_Brief_
A word-for-word copy of the listing, free of images, is the expected answer.

....

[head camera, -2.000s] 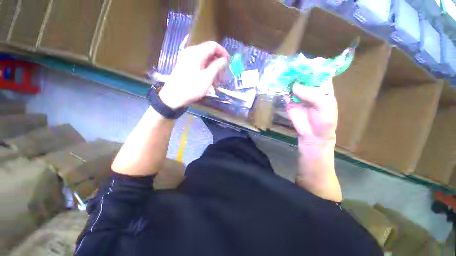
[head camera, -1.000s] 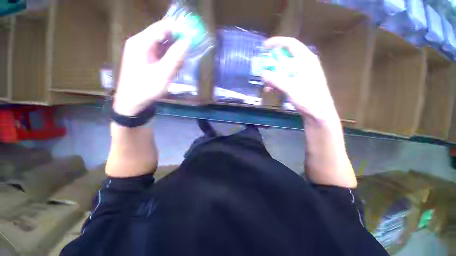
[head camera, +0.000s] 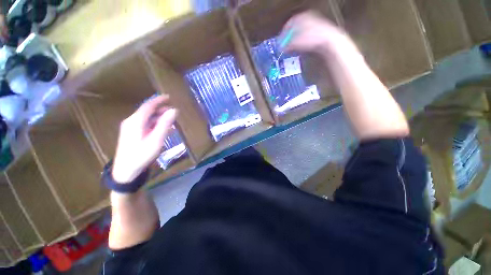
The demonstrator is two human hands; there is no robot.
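Observation:
Open cartons (head camera: 202,110) stand side by side in a row. Silvery bagged flat items (head camera: 215,88) lie in the middle carton, with a white label and a small green bit on top. The carton to its right holds similar silvery bags (head camera: 295,80) with green bits and a label. My left hand (head camera: 142,137) is over the carton at left, fingers curled and apart, with nothing visible in it; silvery bags show beyond its fingers. My right hand (head camera: 315,35) is blurred over the right carton, with a green accessory bag (head camera: 287,37) at its fingertips.
The row stands on a green-edged bench (head camera: 307,118). White and black rounded units (head camera: 40,67) are massed at the upper left. A red item (head camera: 70,252) is on the floor at lower left. A floor carton (head camera: 436,145) at right holds silvery packs.
The view has turned and shifted along the row. The green bag seen in my left hand is no longer there. My right hand has moved up over a carton holding silvery bags.

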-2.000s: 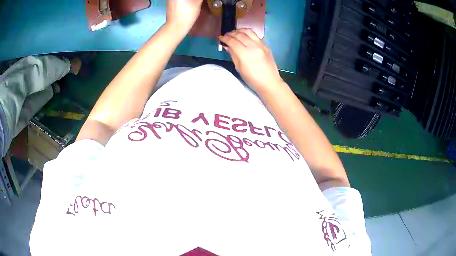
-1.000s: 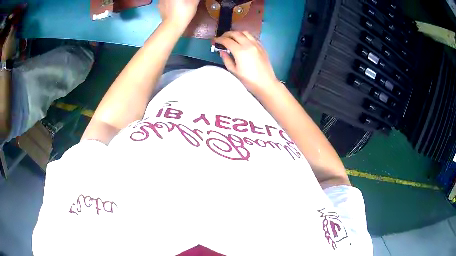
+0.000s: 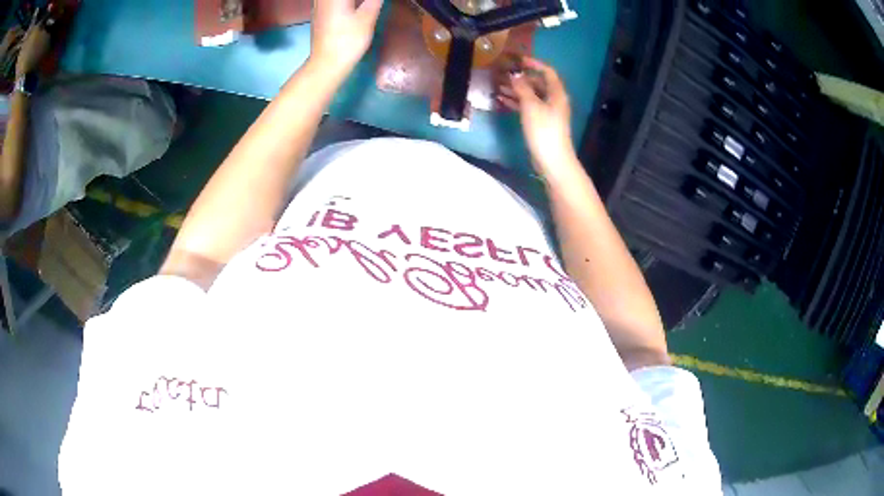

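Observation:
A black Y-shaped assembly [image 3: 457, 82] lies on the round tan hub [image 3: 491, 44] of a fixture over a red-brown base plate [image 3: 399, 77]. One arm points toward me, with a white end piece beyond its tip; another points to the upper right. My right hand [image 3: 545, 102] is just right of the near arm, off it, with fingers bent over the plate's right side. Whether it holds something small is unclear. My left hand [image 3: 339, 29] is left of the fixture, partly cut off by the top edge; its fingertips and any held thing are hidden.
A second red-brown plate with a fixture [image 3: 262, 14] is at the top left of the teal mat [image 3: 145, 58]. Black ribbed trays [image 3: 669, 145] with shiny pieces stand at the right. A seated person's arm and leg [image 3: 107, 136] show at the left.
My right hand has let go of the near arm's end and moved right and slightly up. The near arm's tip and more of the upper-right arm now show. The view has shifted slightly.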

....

_Response to the task_
[head camera, -2.000s] 
[head camera, -1.000s] 
[head camera, +0.000s] 
The demonstrator is two human hands; there is no robot.
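Observation:
Open cartons (head camera: 202,110) stand side by side in a row. Silvery bagged flat items (head camera: 215,88) lie in the middle carton, with a white label and a small green bit on top. The carton to its right holds similar silvery bags (head camera: 295,80) with green bits and a label. My left hand (head camera: 142,137) is over the carton at left, fingers curled and apart, with nothing visible in it; silvery bags show beyond its fingers. My right hand (head camera: 315,35) is blurred over the right carton, with a green accessory bag (head camera: 287,37) at its fingertips.
The row stands on a green-edged bench (head camera: 307,118). White and black rounded units (head camera: 40,67) are massed at the upper left. A red item (head camera: 70,252) is on the floor at lower left. A floor carton (head camera: 436,145) at right holds silvery packs.
The view has turned and shifted along the row. The green bag seen in my left hand is no longer there. My right hand has moved up over a carton holding silvery bags.
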
-2.000s: 
-1.000s: 
+0.000s: 

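Observation:
A black Y-shaped assembly [image 3: 457, 82] lies on the round tan hub [image 3: 491, 44] of a fixture over a red-brown base plate [image 3: 399, 77]. One arm points toward me, with a white end piece beyond its tip; another points to the upper right. My right hand [image 3: 545, 102] is just right of the near arm, off it, with fingers bent over the plate's right side. Whether it holds something small is unclear. My left hand [image 3: 339, 29] is left of the fixture, partly cut off by the top edge; its fingertips and any held thing are hidden.
A second red-brown plate with a fixture [image 3: 262, 14] is at the top left of the teal mat [image 3: 145, 58]. Black ribbed trays [image 3: 669, 145] with shiny pieces stand at the right. A seated person's arm and leg [image 3: 107, 136] show at the left.
My right hand has let go of the near arm's end and moved right and slightly up. The near arm's tip and more of the upper-right arm now show. The view has shifted slightly.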

The exercise has no further content.